Hürriyet Gazetesi Genel Yayın Yönetmeni Enis Berberoğlu dün SABAH'ı hedef alan bir yazı yayınladı. Kendi imzasıyla.
Bizi gündemi değiştirmeye çalışmakla suçluyor.
Soma faciasının "İlk gününde, saatlerinde kıdemli yazar ve muhabirlerini alana yollamak"la övünüyor.
Soma'ya gönderdiği o kıdemli yazarlardan birinin bir TV programındaki korkunç ifadelerini duymuş olsa, herhalde o yazıyı kaleme almazdı.
Gelelim, Berberoğlu yönetimindeki Hürriyet'in kamuoyu nezdindeki imajına.
Gezi'den 17 Aralık'a, MİT darbesinden Soma faciasına kadar şu son birkaç yılda Türkiye'de toplumsal travmalara yol açan tüm olaylarda Hürriyet marjinal grupların peşine takılmadı mı?
Sırf muhalefet olsun diye birkaç yüz, bilemedin birkaç bin tirajlı uçuk gazetelerin haberlerini mal bulmuş mağribi gibi sayfalarına taşımadı mı? Denize düşen yılana sarılır misali.

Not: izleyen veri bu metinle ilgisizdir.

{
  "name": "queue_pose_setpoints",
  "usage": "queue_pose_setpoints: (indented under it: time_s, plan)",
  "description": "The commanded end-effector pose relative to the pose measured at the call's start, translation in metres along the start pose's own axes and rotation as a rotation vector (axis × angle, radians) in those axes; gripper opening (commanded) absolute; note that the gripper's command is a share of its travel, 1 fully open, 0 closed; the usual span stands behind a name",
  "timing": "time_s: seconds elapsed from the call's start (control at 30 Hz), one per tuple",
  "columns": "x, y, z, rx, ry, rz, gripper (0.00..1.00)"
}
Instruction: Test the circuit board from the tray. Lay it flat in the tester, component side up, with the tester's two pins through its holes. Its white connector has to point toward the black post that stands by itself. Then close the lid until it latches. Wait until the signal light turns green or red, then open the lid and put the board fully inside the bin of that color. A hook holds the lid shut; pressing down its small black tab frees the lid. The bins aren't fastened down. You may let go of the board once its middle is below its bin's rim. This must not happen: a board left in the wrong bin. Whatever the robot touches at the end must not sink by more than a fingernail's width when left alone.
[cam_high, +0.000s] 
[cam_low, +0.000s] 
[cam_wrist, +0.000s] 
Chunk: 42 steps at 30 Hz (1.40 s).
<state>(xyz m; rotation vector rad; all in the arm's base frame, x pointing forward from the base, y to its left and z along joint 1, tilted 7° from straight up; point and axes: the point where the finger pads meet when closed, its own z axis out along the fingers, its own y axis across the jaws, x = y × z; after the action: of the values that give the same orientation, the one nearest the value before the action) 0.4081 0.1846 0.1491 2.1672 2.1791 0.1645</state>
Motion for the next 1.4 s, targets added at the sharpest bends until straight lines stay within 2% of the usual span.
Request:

Enis Berberoğlu'nun yazısında kullandığı ifadeyle, "Medyanın hükümete yeminli muhalif bölümü"nün saflarında, hem de en ön saflarında yer almadı mı? Gönüllü olarak. Seve seve. Yıllardır.
Salt iktidara muhalefet edebilmek, sırf hükümeti örseleyebilmek için her türlü yalana, iftiraya, entrikaya, manipülasyona sadece kapılarını değil, sayfalarını da ardına kadar açmadı mı?
Paralel Yapı'nın medyasıyla kol kola girip 17 Aralık sürecinde adeta Gülenciler'in misyonerliğine soyunmadı mı?